Word for word, restate the lines of the data from the first through the one containing "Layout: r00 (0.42", and nothing else.
▬▬▬
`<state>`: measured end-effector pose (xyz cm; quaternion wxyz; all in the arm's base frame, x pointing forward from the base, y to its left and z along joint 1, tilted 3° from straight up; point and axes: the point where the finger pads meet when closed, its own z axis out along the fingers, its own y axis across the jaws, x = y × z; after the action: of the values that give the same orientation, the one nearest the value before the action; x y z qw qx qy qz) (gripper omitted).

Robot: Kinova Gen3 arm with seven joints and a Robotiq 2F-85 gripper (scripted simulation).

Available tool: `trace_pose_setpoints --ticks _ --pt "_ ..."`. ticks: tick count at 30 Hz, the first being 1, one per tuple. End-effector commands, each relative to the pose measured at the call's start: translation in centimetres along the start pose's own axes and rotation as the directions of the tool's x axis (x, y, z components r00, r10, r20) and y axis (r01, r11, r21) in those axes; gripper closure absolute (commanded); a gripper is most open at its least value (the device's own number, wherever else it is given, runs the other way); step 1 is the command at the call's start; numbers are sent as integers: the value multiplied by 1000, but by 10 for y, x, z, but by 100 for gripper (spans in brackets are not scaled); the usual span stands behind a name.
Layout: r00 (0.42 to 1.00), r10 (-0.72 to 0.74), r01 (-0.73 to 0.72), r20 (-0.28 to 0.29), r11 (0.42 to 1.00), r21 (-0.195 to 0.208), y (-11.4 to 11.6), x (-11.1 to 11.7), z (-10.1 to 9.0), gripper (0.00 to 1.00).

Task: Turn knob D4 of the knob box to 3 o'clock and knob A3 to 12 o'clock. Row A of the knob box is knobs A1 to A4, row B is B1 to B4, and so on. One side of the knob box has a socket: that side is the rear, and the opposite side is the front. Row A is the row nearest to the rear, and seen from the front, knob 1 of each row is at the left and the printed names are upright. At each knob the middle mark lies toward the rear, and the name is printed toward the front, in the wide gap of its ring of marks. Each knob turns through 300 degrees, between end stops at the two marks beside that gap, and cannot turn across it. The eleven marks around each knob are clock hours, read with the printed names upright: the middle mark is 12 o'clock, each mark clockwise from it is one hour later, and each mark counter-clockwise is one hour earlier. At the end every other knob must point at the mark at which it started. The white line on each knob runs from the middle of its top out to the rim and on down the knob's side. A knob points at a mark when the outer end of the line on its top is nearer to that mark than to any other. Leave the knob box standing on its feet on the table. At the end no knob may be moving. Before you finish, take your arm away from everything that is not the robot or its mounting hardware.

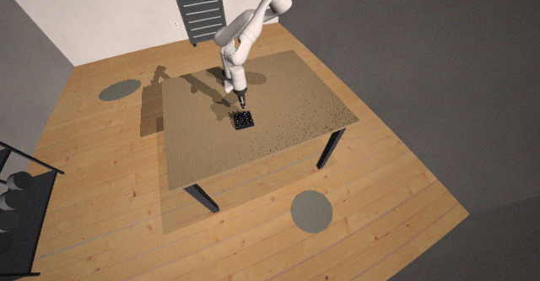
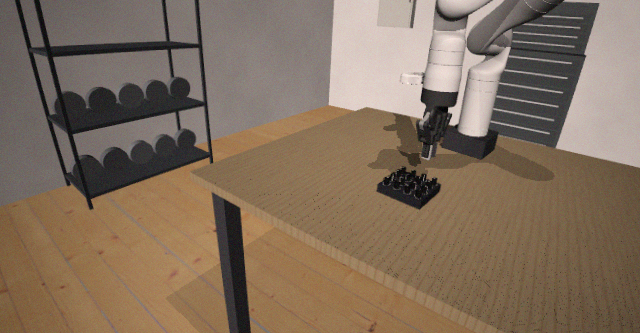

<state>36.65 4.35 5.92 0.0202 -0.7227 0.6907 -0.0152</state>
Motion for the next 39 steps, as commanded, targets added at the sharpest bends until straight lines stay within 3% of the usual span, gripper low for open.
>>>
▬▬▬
## Answer section
`<state>`: measured end-effector pose (xyz cm; quaternion wxyz; all in the arm's base frame, x pointing forward from the base, y to its left and z along joint 1, tilted 3° from straight up; point and axes: the point where the finger pads meet when closed, its own z axis out along the fingers, its own y axis across the jaws, x = y × z; after the action: of the values that give the same orientation, the one nearest the value before the action; x y z qw qx qy qz) (gripper omitted).

Robot: Kinova Gen3 arm with seven joints and a Robotiq 2F-85 gripper (scripted simulation).

Available tool: `trace_pose_setpoints --ticks _ --pt "_ ..."`. ticks: tick count at 30 Hz, the first being 1, one per tuple. End-effector commands, each relative to the pose measured at the call's start: translation in centimetres along the start pose's own axes and rotation as the directions of the tool's x axis (x, y, z components r00, r10, r20) and y axis (r01, r11, r21) in those axes; gripper closure absolute (commanded); a gripper is most open at its least value (the device's own number, wherever else it is given, runs the other way); step 1 is the command at the call's start; numbers are sent as integers: the value multiplied by 1000, but by 10 for y, x, z, but by 100 for gripper (spans in brackets are not scaled); the usual span stands behind a name.
Layout: r00 (0.42 to 1.00), r10 (-0.72 to 0.74), r01 (-0.73 to 0.72), r20 (-0.28 to 0.29), r11 (0.42 to 1.00), r21 (-0.195 to 0.208), y (-11.4 to 11.6), x (-11.1 to 11.7), z (-10.1 to 9.0), gripper (0.00 to 1.00).

Nothing else is part of this exercise.